Note: this change is not persistent. Once the disk has been unmounted and mounted again, these ownership overrides are reset. You can automate this process with a simple script that will mount the file and grant some users access to certain files.

MVS file System

z/OS is the incarnation of the legacy MVS operating system (marketed as OS/390 in the 90's). IBM still names various components in this operating system (like the disk structure) "MVS". Specifically z/OS uses for it's non-Unix implementation a different disk structure than is used in other systems. Actually there is really very little in common between the file systems employed today by operating systems and the MVS structure. Just to name the most important differences:

  1. Data sets on MVS can have various block sizes, and sometimes even one data set can have blocks of more than one size. Not only the last block of a data set can be shorter than the rest of the blocks: some file copy utilities do not re-block the output data set, and when concatenating several data sets into one, the resulting data set sometimes retains the original block size relative to the data set from which it was copied.
  2. The hierarchy of files is not expressed in directories or folders. Instead, files (or data sets as they are referred to) are named with a qualification level embedded in their name. Each level is terminated by a dot (".") which is an integral part of the file's name.
  3. Data sets are "record oriented" and not "stream oriented". This means that data sets do not have a record terminator, and the size of a record is either:
    1. Fixed and defined during data set creation.
    2. Variable, in which case each logical record is preceded by a four-bytes descriptor of which two bytes represent the length of the record, enabling a maximum of 65,535 bytes per record. In order to overcome this limitation, "spanned" records were introduced, which can span over more than one physical record (this is where the other two bytes come to play, in describing the current record's position in the group of spanned records).
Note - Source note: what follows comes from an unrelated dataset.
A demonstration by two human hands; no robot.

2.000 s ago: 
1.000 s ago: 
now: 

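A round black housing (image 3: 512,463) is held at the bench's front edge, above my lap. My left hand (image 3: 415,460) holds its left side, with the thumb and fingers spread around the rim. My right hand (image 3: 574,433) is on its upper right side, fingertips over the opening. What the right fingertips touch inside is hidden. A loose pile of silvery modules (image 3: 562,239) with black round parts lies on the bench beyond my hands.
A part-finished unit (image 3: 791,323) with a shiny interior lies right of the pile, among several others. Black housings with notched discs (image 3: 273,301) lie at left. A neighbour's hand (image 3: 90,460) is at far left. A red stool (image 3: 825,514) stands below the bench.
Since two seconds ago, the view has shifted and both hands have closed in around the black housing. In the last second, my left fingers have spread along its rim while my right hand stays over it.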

This means that in order to convert files to be "stream oriented" a line terminator must be appended to the record's end. This has also implication on the perceived file size.
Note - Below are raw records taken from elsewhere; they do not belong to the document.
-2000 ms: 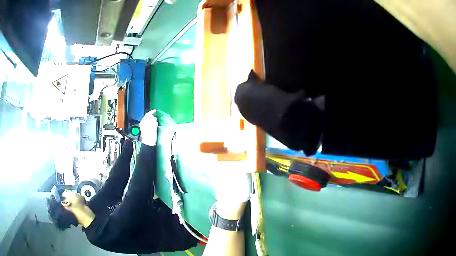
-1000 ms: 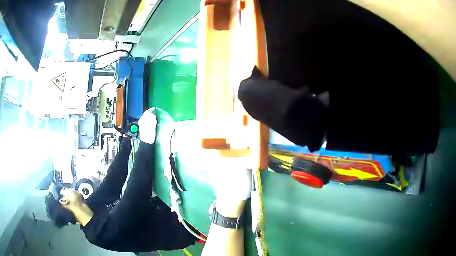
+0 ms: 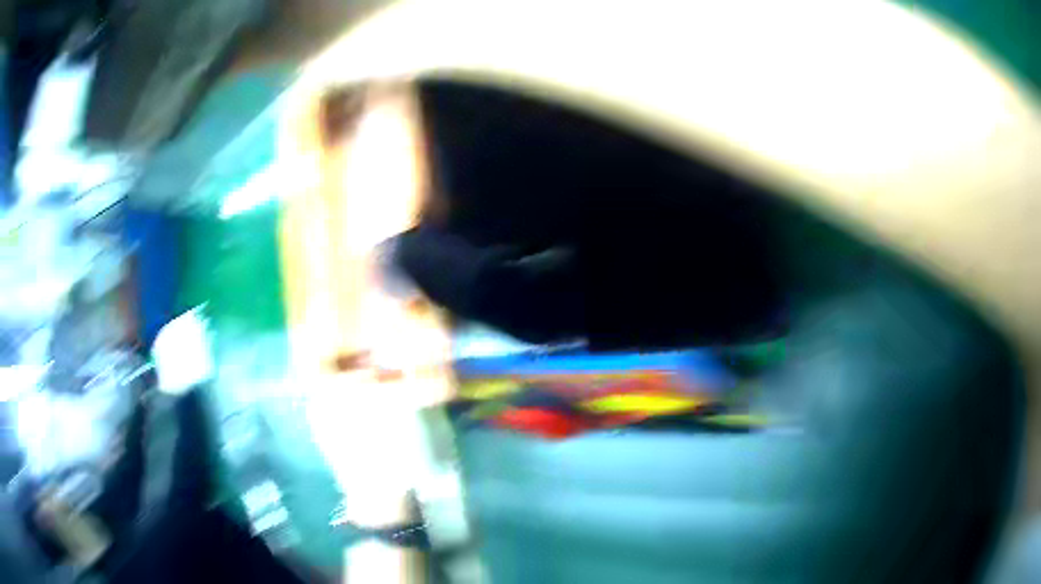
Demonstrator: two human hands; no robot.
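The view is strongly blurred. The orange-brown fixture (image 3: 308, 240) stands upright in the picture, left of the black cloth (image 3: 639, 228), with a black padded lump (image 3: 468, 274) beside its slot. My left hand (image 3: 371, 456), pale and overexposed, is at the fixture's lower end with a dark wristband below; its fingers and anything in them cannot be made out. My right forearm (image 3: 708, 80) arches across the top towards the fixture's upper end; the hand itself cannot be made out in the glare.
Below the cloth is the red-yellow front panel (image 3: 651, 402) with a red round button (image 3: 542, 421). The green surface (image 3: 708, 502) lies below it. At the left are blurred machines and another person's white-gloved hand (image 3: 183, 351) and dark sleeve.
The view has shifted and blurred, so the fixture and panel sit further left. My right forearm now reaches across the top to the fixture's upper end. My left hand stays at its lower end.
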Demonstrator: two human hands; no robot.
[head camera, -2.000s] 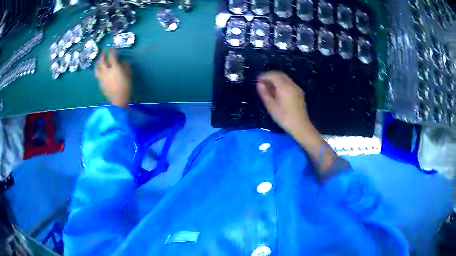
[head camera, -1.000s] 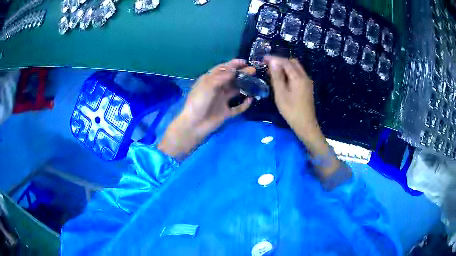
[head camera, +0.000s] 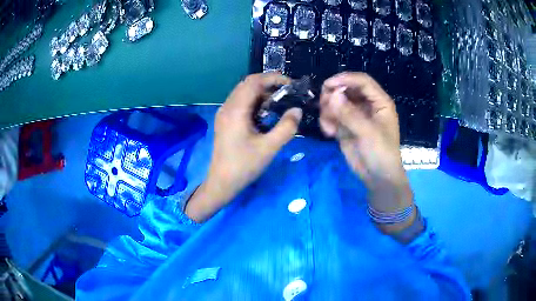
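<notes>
My left hand (head camera: 244, 126) holds a shiny, glassy case (head camera: 282, 97) between thumb and fingers, over the front left edge of the black tray (head camera: 405, 97). My right hand (head camera: 361, 114) is just right of the case and apart from it. Its thumb and fingertips are close together, with a small pale spot at them; whether they pinch something I cannot tell. Similar cases (head camera: 332, 24) sit in rows in the tray's back part, and one case (head camera: 274, 57) sits at the left of the row nearer me. The held case is blurred and partly hidden by my fingers.
Loose cases (head camera: 97, 47) lie on the green mat (head camera: 188, 64) at the left, with thin silvery strips (head camera: 17, 73) farther left. A clear tray (head camera: 505, 76) is at the right. A blue stool (head camera: 120, 167) and a red one (head camera: 41, 150) stand below the bench edge.
My left hand has come from the loose cases to the tray front with a case in it. My right hand has drawn back from the tray and turned beside it. The view has shifted.
</notes>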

  1. Data sets must be pre-allocated before being written to. Note that dynamically allocating a data set is unlike opening a file for write in other operating systems, since even with a dynamically allocated data set, some or all the eventual size of the data set must be obtained from the operating system. There is some flexibility to this behavior by defining "extents" to a data set. This results in extents being added to the initial data set's allocation. The size of the extents is also predetermined during the data set creation. The important point is that data sets usually use less space than is allocated on the disk (see next paragraph about file sizes). With the introduction of SMS, this constraint was largely been made obsolete.
  2. File sizes are not recorded anywhere in a standard MVS Dasd. A file (data set) can be allocated with a certain size, and actually be empty from the application point of view (e.g., when no one had written anything into that file yet). The only way to determine the exact size of the file is by reading it through until reaching the last record. This issue is also addressed by IBM's NFS implementation. Appendix A in "Network File System Guide and Reference" (IBM publication SC26-7417-04) calls this process "read-for-size". mvsdasd uses a similar procedure to determine the effective file size (which is different from the physical size).
  3. There are special data sets which are commonly referred to as "libraries". These data sets are actually "a file system within a file system" in that they contain other files called "members". Each library can contain many members (sometimes thousands). All members in a library must share the same record length. Members have names composed of 1-8 characters.
  4. Data set names (and contents) on MVS Disks are encoded in EBCDIC rather than ASCII.

In implementing mvsdasd, all the above discrepancies needed to be addressed.